» Exercise directions:
Tally the lines below that contain the word "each". Only the number should be returned.

-*-*-

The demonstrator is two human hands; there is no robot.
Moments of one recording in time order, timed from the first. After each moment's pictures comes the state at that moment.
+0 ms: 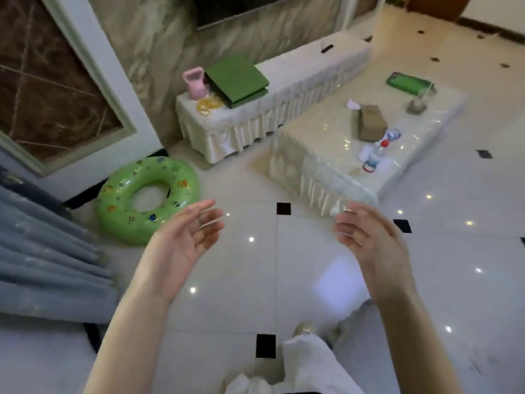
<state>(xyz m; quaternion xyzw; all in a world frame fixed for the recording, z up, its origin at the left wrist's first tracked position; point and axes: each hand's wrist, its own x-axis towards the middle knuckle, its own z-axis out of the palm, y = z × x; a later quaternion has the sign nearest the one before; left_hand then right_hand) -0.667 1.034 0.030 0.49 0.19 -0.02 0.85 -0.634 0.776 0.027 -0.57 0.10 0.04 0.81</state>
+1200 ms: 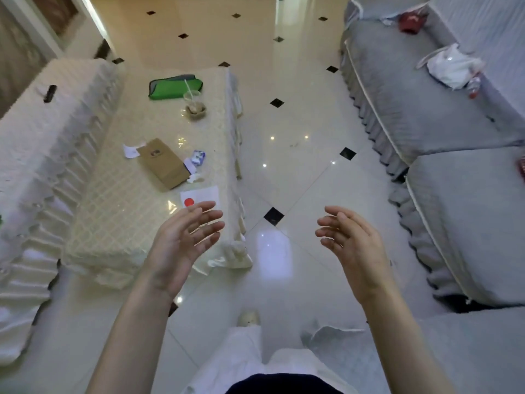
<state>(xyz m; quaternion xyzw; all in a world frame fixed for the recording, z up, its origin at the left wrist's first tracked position) -0.215 0.581 -0.001 0.57 -0.01 -0.38 0.73 -0.384 0.407 -0.012 -0.47 0.37 -0.25 0.76</state>
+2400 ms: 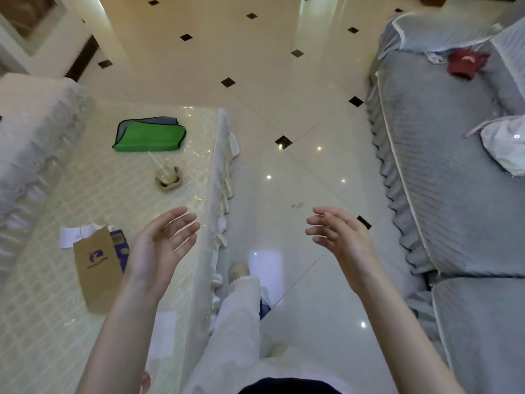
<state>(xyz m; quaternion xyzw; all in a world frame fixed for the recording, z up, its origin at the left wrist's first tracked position) 0.193 0.156 -0.038 0.54 0.13 -0.31 0.77 0.038 -0.065 -0.037 -0.53 0.37 -0.14 0.74</state>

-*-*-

» Your solution:
2